* Problem to work on *
Would you reproduce the whole listing exactly, dropping any pictures it holds?

──────────────────────────────

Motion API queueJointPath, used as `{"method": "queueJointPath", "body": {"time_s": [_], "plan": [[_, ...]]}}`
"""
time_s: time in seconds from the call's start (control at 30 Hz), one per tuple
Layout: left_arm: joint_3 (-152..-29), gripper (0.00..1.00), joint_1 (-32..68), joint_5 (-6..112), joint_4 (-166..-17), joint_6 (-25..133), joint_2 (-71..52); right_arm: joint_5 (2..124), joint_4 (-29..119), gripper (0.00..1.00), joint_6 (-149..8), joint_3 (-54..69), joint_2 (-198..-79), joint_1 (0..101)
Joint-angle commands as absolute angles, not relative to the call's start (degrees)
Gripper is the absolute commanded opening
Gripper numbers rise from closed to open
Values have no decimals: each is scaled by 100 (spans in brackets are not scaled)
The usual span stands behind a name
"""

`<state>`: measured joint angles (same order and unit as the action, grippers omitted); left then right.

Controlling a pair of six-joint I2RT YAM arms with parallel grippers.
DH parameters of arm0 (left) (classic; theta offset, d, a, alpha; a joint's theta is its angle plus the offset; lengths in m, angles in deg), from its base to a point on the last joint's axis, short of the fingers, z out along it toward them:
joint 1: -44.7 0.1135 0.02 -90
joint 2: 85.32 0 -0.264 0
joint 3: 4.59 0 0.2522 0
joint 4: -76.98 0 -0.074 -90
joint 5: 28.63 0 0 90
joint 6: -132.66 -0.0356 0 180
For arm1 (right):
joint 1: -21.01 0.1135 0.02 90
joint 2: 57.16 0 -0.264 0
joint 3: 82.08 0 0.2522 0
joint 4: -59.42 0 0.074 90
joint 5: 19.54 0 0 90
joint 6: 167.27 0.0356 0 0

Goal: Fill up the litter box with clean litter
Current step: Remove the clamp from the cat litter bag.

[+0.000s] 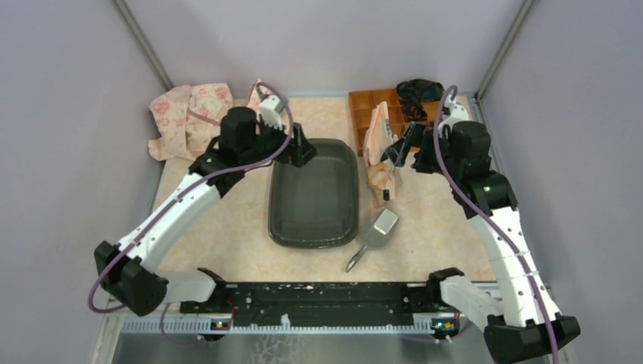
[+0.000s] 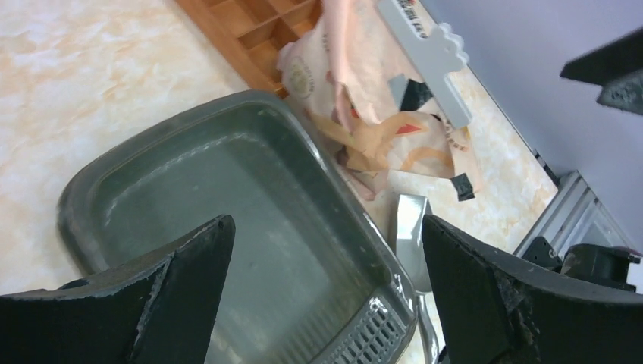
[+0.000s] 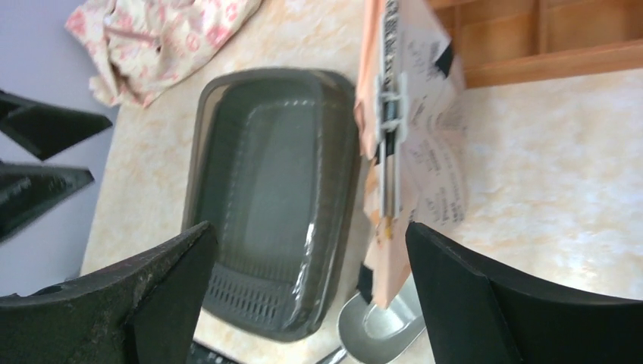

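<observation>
The litter box (image 1: pixel 315 199) is a dark grey tray in the middle of the table, and its floor is bare (image 2: pixel 250 205) (image 3: pixel 265 174). The clean litter is out of view. A peach printed bag (image 1: pixel 378 155) stands just right of the box, closed with a grey clip (image 2: pixel 425 53) (image 3: pixel 389 129). A grey metal scoop (image 1: pixel 381 226) lies by the box's near right corner. My left gripper (image 1: pixel 300 145) (image 2: pixel 326 220) hangs open over the box's far left corner. My right gripper (image 1: pixel 402 148) (image 3: pixel 309 226) is open beside the bag's top, holding nothing.
An orange compartmented organiser (image 1: pixel 369 108) sits at the back right with a black object (image 1: pixel 419 91) on it. A pink floral cloth (image 1: pixel 189 114) lies at the back left. Grey walls close in three sides.
</observation>
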<state>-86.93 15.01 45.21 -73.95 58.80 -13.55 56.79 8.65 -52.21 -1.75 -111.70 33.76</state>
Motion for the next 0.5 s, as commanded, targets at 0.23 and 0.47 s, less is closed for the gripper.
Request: {"method": "queueJointPath", "body": {"time_s": [0.23,0.47], "plan": [[-10389,75,1023,4230,-7560,5423,372,6739,1646,74,-5819,-256,-11639,3413],[-11223,47,1015,3369,-7707,5666,1262,7146,2257,51,-6201,-206,-12278,3412]]}}
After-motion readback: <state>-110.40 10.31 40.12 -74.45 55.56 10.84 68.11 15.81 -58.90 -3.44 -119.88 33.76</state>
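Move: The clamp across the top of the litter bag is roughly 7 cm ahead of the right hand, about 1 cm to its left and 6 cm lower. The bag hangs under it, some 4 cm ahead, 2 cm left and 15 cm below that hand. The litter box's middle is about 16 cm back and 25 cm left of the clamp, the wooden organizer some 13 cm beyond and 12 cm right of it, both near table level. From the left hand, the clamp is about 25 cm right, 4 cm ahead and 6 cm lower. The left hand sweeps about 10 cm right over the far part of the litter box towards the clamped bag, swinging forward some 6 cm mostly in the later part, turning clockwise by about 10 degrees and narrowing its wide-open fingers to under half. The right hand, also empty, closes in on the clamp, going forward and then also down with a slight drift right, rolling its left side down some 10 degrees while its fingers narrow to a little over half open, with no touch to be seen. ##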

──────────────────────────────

* Task output *
Motion API queueJointPath, used as `{"method": "queueJointPath", "body": {"time_s": [_], "plan": [[_, ...]]}}`
"""
time_s: time in seconds from the call's start (control at 30 Hz), one per tuple
Layout: left_arm: joint_3 (-152..-29), gripper (0.00..1.00), joint_1 (-32..68), joint_5 (-6..112), joint_4 (-166..-17), joint_6 (-25..133), joint_2 (-71..52); right_arm: joint_5 (2..124), joint_4 (-29..119), gripper (0.00..1.00), joint_6 (-149..8), joint_3 (-54..69), joint_2 (-198..-79), joint_1 (0..101)
Joint-angle commands as absolute angles, not relative to the call's start (degrees)
Gripper is the absolute commanded opening
Gripper numbers rise from closed to open
Values have no decimals: each is scaled by 100 (spans in brackets are not scaled)
The usual span stands behind a name
"""

`<state>`: measured joint angles (same order and unit as the action, grippers omitted); left then right.

Controlling a pair of six-joint I2RT YAM arms with parallel grippers.
DH parameters of arm0 (left) (classic; theta offset, d, a, alpha; a joint's theta is its angle plus the offset; lengths in m, angles in deg), from its base to a point on the last joint's axis, short of the fingers, z out along it toward them:
joint 1: -44.7 0.1135 0.02 -90
joint 2: 85.32 0 -0.264 0
joint 3: 4.59 0 0.2522 0
joint 4: -76.98 0 -0.074 -90
joint 5: 28.63 0 0 90
joint 6: -132.66 -0.0356 0 180
For arm1 (right):
joint 1: -21.01 0.1135 0.02 90
joint 2: 57.16 0 -0.264 0
joint 3: 82.08 0 0.2522 0
joint 4: -59.42 0 0.074 90
joint 5: 19.54 0 0 90
joint 6: 167.27 0.0356 0 0

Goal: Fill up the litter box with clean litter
Current step: Remove the clamp from the cat litter bag.

[+0.000s] 
[+0.000s] 
[+0.000s] 

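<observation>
The litter box (image 1: pixel 315 199) is a dark grey tray in the middle of the table, and its floor is bare (image 2: pixel 250 205) (image 3: pixel 265 174). The clean litter is out of view. A peach printed bag (image 1: pixel 378 155) stands just right of the box, closed with a grey clip (image 2: pixel 425 53) (image 3: pixel 389 129). A grey metal scoop (image 1: pixel 381 226) lies by the box's near right corner. My left gripper (image 1: pixel 300 145) (image 2: pixel 326 220) hangs open over the box's far left corner. My right gripper (image 1: pixel 402 148) (image 3: pixel 309 226) is open beside the bag's top, holding nothing.
An orange compartmented organiser (image 1: pixel 369 108) sits at the back right with a black object (image 1: pixel 419 91) on it. A pink floral cloth (image 1: pixel 189 114) lies at the back left. Grey walls close in three sides.
</observation>
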<state>-86.93 15.01 45.21 -73.95 58.80 -13.55 56.79 8.65 -52.21 -1.75 -111.70 33.76</state>
Motion for the next 0.5 s, as commanded, targets at 0.23 and 0.47 s, less is closed for the gripper.
Request: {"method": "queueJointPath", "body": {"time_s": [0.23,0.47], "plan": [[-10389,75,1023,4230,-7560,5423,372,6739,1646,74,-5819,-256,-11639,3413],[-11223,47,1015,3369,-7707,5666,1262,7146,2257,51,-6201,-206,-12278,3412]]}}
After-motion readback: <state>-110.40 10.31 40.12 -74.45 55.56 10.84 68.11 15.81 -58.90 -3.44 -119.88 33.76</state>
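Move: The clamp across the top of the litter bag is roughly 7 cm ahead of the right hand, about 1 cm to its left and 6 cm lower. The bag hangs under it, some 4 cm ahead, 2 cm left and 15 cm below that hand. The litter box's middle is about 16 cm back and 25 cm left of the clamp, the wooden organizer some 13 cm beyond and 12 cm right of it, both near table level. From the left hand, the clamp is about 25 cm right, 4 cm ahead and 6 cm lower. The left hand sweeps about 10 cm right over the far part of the litter box towards the clamped bag, swinging forward some 6 cm mostly in the later part, turning clockwise by about 10 degrees and narrowing its wide-open fingers to under half. The right hand, also empty, closes in on the clamp, going forward and then also down with a slight drift right, rolling its left side down some 10 degrees while its fingers narrow to a little over half open, with no touch to be seen. ##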

The output is now complete.